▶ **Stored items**

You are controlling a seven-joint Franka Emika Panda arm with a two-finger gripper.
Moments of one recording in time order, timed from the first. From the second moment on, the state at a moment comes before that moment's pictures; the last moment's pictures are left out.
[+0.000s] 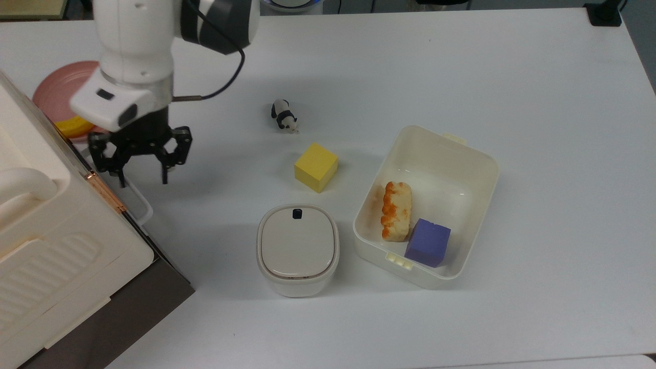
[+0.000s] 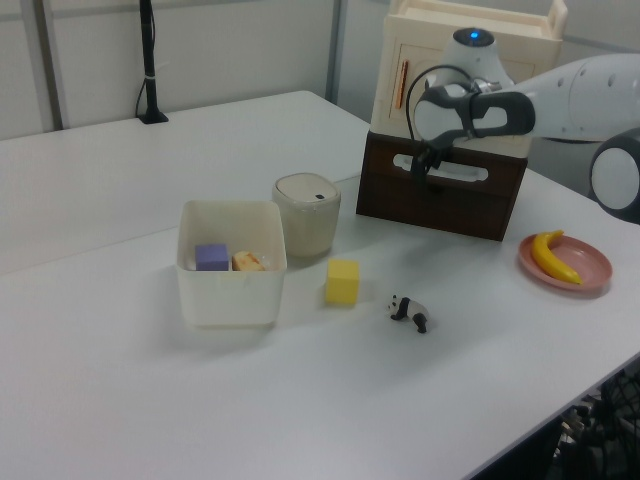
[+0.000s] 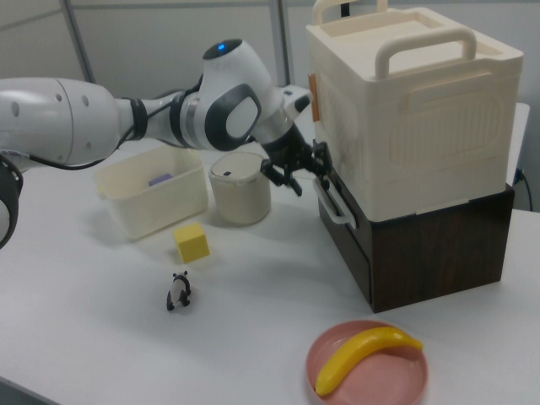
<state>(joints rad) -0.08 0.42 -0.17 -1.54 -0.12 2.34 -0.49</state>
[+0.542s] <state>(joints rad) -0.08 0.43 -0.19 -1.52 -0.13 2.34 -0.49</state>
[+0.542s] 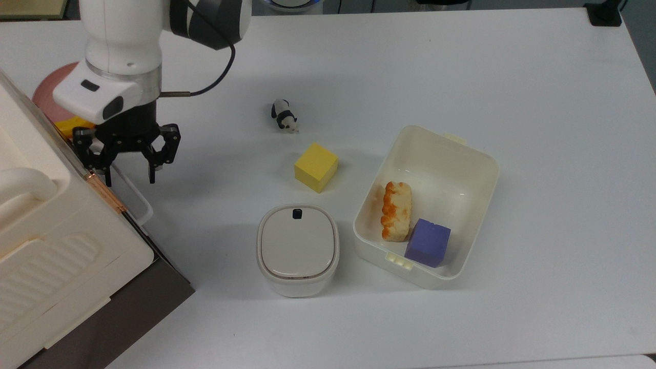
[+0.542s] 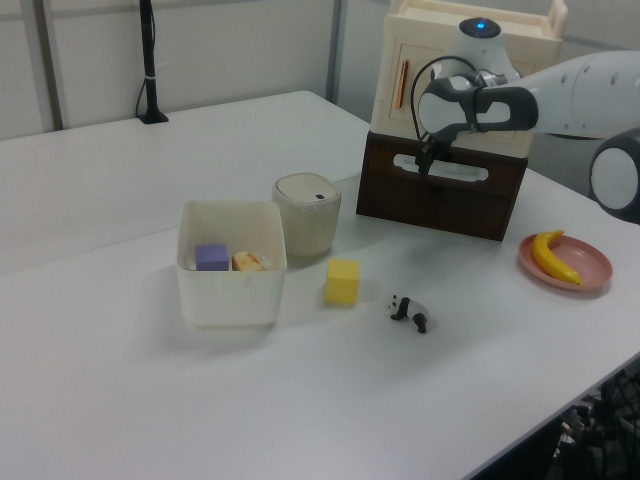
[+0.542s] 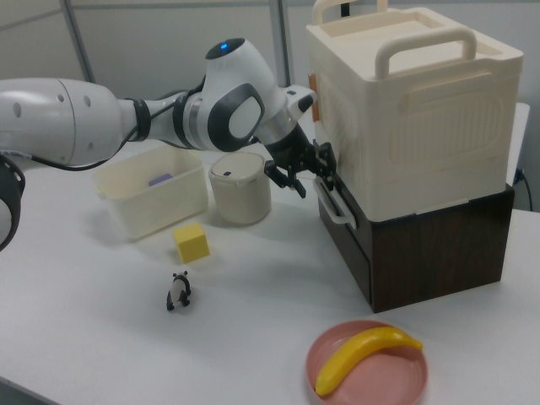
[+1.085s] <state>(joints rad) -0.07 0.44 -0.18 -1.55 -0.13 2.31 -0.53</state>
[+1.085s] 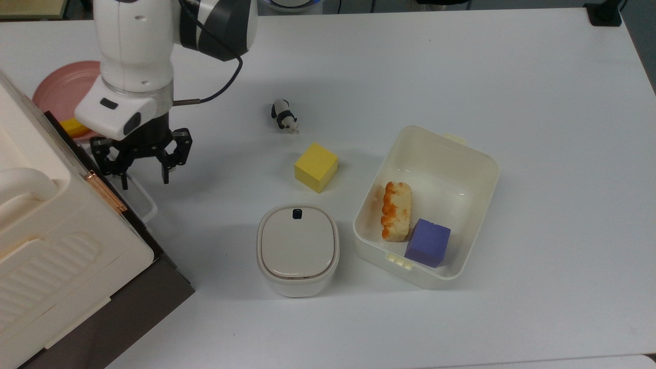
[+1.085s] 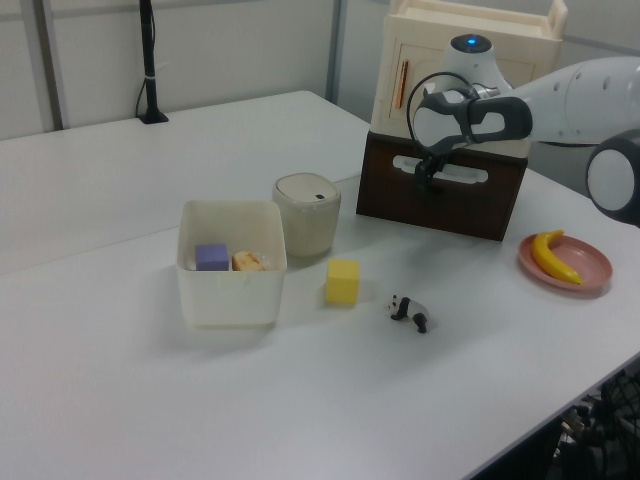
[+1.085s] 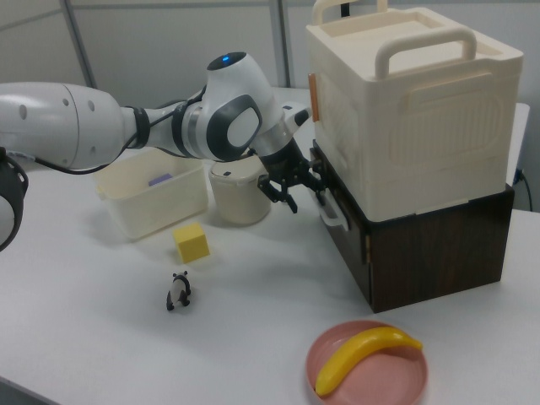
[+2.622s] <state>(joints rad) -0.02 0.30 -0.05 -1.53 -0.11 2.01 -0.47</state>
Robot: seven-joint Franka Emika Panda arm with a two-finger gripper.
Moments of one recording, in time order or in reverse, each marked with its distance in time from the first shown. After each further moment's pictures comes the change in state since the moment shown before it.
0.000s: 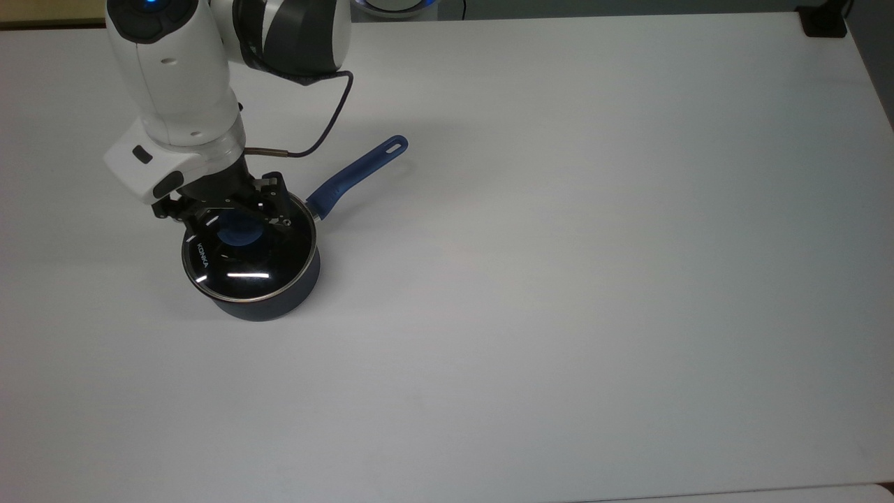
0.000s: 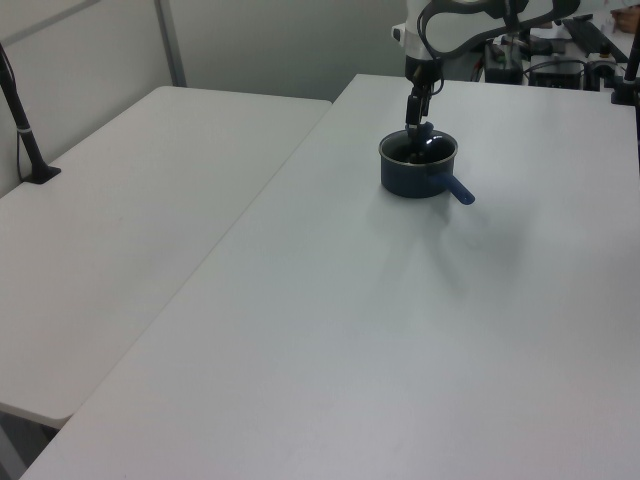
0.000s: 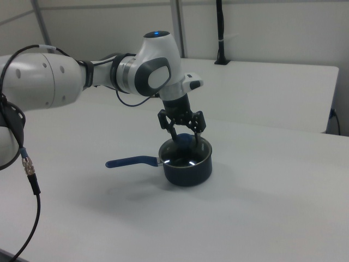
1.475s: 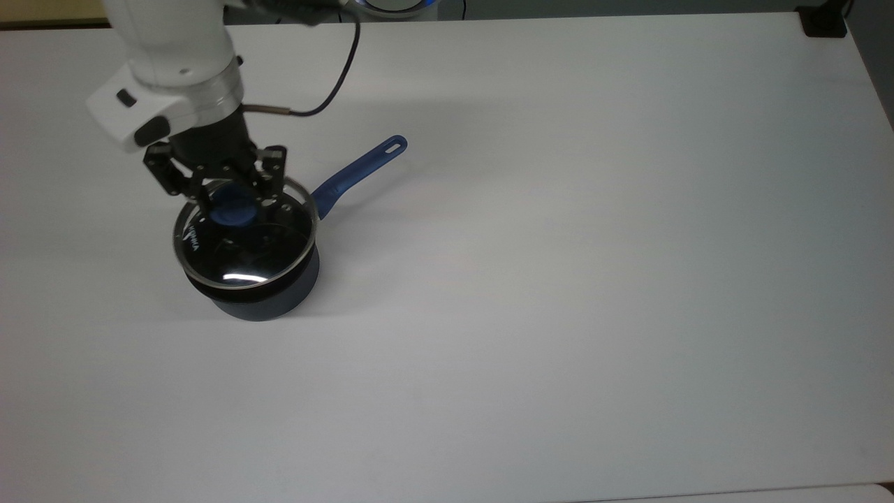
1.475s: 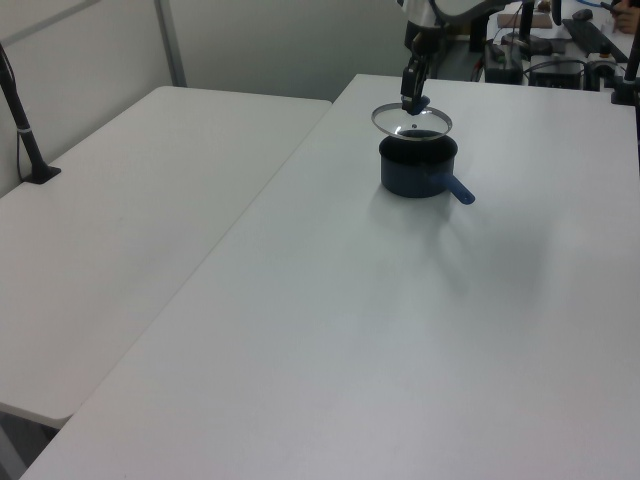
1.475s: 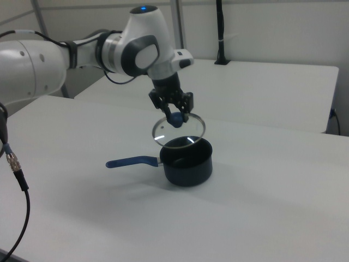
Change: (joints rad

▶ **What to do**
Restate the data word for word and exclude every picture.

▶ **Answer for the task**
You are controlling a seven-joint Franka Emika Panda arm with a two-finger gripper.
Moments of one recording in time order, timed from the first. From the second moment on, the state at a moment comes before that moment's pictures; the last moment's pictures are left out.
[+0.000s] 
[+0.000s] 
[+0.000s] 
<state>(joints rad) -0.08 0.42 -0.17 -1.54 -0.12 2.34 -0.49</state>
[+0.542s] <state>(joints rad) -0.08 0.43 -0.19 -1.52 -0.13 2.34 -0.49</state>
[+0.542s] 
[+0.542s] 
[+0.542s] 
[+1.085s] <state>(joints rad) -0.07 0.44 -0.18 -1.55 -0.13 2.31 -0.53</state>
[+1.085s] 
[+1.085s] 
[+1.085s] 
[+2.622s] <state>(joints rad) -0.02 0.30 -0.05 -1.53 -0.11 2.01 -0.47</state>
Robot: seven-joint Franka Emika Panda arm with a two-finger gripper.
Moments of one recording, in time order or in reverse, each marked with its distance in time from the first shown. After each further moment's pictures comes the change in state since the moment shown before it.
0.000s: 
0.000s: 
0.000s: 
1.475s: 
1.475s: 
1.475s: 
Change: (joints rad

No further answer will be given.